When we last left off, we had just received news that Cassidy’s adoption hearing was scheduled for the day after we were returning from a vacation in North Carolina. I remembered feeling so excited and talking with Cassidy about what it meant. That Jake and I were going to be her forever mommy and daddy, that we were lucky because we had gotten to choose each other, and that she may not have grown in my belly, but she certainly had grown in my heart.

I went to Gymboree and splurged on the sweetest little headband and dress set. The three of us were still sporting our NC tan’s and got all spiffied up the day of the adoption. The courthouse was just down the road from our home, so we walked there together. Tons of family and friends were already waiting to help us celebrate our new family. They ushered us into a small conference room. Once everyone was seated (or standing since we had so many people join us), they announced the judge. He came in and sat down, chatted a bit with us, went over the adoption documents and then he signed them and handed them over to us to sign. And that was it! We were officially a family. They also passed around an “adoption certificate” that Cassidy signed and then each person there signed as well.
Cassidy’s adoption worker gave her a teddy bear and a large pencil shaped pencil holder with flowers and balloons. And then we all posed for pictures, along with the judge and the rest of our families. That was it! We were now officially parents and Cassidy was officially ours!
As a way to help Cass wrap her mind around what was going on with her life I use to tell her a bedtime story of her life story. She loved hearing it and asked me often to tell her it. Shortly after her adoption I put it into book form so that anyone could share her story with her. I shared her Adoption Book a few years ago on this blog.

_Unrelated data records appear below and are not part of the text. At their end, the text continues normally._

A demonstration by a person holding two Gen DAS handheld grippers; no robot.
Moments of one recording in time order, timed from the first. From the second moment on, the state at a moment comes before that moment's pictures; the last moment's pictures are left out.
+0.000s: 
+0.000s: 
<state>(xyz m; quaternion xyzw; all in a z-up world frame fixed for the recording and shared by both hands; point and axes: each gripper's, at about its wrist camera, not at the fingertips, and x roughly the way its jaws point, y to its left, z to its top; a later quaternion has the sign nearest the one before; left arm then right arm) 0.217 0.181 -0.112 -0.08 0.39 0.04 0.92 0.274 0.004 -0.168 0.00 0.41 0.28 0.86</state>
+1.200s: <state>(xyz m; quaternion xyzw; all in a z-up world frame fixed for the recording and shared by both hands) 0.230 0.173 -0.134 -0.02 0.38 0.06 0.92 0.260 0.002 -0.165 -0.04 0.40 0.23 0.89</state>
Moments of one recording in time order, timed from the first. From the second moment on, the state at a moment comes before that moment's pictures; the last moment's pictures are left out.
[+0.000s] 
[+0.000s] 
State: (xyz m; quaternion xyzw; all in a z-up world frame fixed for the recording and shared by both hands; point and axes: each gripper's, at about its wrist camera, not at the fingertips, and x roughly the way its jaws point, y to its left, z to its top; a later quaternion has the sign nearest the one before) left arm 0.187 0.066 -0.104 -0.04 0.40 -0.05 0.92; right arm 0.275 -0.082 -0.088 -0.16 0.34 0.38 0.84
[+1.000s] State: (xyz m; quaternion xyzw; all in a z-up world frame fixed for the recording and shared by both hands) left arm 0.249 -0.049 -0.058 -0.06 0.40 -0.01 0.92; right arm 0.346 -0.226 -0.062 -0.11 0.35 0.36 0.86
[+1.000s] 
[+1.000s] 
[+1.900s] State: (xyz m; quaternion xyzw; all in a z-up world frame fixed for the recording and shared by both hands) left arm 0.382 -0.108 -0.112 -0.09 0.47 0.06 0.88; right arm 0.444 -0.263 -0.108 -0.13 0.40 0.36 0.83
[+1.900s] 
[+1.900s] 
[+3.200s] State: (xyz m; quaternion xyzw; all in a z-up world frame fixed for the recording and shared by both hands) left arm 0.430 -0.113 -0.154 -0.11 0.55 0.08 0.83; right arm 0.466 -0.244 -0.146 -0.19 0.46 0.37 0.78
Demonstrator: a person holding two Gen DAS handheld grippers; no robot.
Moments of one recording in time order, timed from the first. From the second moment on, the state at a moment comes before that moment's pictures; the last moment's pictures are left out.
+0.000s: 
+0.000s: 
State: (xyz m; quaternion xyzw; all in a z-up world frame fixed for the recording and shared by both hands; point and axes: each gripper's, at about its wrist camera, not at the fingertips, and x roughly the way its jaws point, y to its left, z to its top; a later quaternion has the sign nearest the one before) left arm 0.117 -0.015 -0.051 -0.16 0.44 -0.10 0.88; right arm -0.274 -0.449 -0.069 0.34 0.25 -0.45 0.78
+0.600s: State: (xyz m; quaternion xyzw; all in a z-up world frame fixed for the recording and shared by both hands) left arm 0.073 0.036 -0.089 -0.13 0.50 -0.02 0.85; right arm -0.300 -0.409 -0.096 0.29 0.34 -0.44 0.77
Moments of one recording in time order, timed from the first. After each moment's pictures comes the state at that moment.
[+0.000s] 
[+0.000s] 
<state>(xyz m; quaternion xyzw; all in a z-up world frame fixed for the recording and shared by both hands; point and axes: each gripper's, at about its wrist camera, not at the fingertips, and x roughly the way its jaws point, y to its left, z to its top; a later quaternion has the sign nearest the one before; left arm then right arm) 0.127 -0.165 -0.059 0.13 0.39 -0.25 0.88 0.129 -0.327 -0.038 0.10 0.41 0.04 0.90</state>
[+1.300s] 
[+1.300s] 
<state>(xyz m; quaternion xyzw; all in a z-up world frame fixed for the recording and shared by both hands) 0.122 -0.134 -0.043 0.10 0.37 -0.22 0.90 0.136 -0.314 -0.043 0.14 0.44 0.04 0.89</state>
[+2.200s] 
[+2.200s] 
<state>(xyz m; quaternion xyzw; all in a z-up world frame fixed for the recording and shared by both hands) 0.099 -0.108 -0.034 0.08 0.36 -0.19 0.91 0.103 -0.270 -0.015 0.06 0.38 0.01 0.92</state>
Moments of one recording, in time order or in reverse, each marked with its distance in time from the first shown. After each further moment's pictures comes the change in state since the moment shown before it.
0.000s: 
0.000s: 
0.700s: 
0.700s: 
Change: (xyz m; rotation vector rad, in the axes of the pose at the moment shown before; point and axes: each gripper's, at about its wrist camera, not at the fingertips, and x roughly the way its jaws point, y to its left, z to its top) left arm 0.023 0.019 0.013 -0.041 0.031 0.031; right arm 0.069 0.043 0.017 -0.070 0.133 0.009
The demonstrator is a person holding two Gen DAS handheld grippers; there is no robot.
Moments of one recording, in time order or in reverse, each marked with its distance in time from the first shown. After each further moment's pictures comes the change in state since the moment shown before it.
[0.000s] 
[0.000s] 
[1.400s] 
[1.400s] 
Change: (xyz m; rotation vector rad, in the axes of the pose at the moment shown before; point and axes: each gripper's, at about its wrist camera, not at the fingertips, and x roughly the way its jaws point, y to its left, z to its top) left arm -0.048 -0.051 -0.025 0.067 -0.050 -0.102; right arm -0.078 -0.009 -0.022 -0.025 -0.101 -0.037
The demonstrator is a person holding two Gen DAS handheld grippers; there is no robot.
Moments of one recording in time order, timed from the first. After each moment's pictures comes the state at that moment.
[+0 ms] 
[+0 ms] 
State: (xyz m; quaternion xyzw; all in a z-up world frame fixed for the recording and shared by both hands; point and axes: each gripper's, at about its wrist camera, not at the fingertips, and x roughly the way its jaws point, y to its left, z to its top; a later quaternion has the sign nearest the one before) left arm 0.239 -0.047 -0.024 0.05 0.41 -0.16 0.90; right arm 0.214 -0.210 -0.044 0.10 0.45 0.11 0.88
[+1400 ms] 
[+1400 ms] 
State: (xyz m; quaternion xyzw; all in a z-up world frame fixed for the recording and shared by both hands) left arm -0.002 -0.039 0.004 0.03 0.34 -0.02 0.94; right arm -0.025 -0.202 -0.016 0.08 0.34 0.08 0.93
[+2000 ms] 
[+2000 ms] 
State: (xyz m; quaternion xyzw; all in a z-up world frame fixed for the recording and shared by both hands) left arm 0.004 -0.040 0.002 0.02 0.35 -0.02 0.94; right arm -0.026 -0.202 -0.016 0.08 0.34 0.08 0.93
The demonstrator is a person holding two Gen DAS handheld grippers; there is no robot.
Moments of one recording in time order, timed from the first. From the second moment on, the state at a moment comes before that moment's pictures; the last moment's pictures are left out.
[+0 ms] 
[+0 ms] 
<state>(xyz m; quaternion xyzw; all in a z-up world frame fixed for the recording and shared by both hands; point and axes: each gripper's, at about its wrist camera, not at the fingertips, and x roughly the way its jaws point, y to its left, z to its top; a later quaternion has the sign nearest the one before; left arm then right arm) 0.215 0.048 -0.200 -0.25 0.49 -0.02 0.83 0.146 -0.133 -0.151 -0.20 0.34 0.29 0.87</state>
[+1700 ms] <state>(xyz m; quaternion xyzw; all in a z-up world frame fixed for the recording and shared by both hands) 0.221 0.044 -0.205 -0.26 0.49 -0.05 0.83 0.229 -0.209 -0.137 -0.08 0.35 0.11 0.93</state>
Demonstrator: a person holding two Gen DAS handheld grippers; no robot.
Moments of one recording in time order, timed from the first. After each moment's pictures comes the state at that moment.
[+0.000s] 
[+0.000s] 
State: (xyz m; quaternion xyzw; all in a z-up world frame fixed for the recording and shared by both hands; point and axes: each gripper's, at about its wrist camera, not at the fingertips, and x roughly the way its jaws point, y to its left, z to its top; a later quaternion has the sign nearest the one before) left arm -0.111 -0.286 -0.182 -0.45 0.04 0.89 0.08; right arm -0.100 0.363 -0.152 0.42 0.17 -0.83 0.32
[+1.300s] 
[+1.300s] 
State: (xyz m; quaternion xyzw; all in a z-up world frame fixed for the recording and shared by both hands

We decided to wait to have birth children to give Cassidy time to adjust and to really learn that she was going to be with us forever. After two and a half years we had our first birth child and Cassidy was so happy to be a big sister. Two years later we had our last child. They have grown up knowing that Cassidy did not grow in my belly, but came from another woman’s. Someone who was unable to care for Cassidy. It is not something we hide. We told Cassidy it is up to her who she tells, if anyone.  Each September 1st we celebrate her Adoption Anniversary. We celebrate the fact that we were lucky enough to find each other. All three of my children are amazingly close. My four year old is so completely in love with her big sister, she idolizes her and constantly states how much she loves her. I love to see how completely a part of our family Cassidy has become. My name and my husbands name is on her birth certificate, WE are her parents, for better or worse. We are linked for the rest of our lives and I am so incredibly happy that we were able to give this child a home, but more so the love that she deserves. She is JUST like her father in so many respects, with a healthy sprinkling of me in there. Although it is neat to see her and her birth sister together – the way they walk, the way they talk, their hand movements and head movements are identical, yet they never even lived together. It’s that age old question of nature vs nurture… I think there’s a 50/50 split after watching my child!

Obviously this is a condensed version of our story. There is a lot of stuff in between – paperwork, meetings, several different social workers depending on the phase of the process we were in. Dealing with DCF was not always easy and could be very frustrating at times, but we held our own. Cassidy is now 13 years old. She is thriving and is still one of the most positive people I know. She is a healthy child. It has been proven that the first years of life are very important and trauma from that time can effect a person for the rest of their life, unconsciously or otherwise, Cassidy has continued to flourish and we are prepared to take whatever steps are necessary should issues arise. We are committed to providing her with the healthiest, happiest, supportive home life possible and are excited to continue to watch her grow!
I want to note that becoming Foster parents is not an easy task. It can be extremely emotional and gut wrenching. We became foster parents with the intent to adopt so only applied for one child in our home. After Cassidy was adopted we let our license lapse. My parents were foster parents for 7 years, beginning when I was 14. We had many children come through our home during that time period. The first was my sister, Cassidy’s oldest birth sister. She was with us for three full years before her Mother’s rights were TPR’d and she was released for adoption. At the age of 10. It was a long road for my sister; she went home numerous times, and each time she took a piece of us with her.

I remember one time I went to bed, and when I woke up my mom told me DCF had called her and she had run to their office, picked up a young girl and came home, at around 10 pm. The girl slept at our house and my mom brought her back to the DCF office at 7:30 that morning. I never even met her. Or you get the children that you have in your home, in your family, for a year or more. You bond with them, grow to love and adore them, only to have them go home to their birth family. That is typically the goal for these children – to be returned to their birth family, if possible. That happened to us. We had a little boy that we absolutely loved, he was 4 years old and just the sweetest little thing. After a year, he was sent home to his birth mother. I’ve never seen him again. That was heartbreaking for me. But if you have the strength and love in your heart, I encourage you to give a child a place to call home. There are thousands, THOUSANDS of children without homes, without families, without love, and if you can change just one of their lives, then you are helping make the world a better place.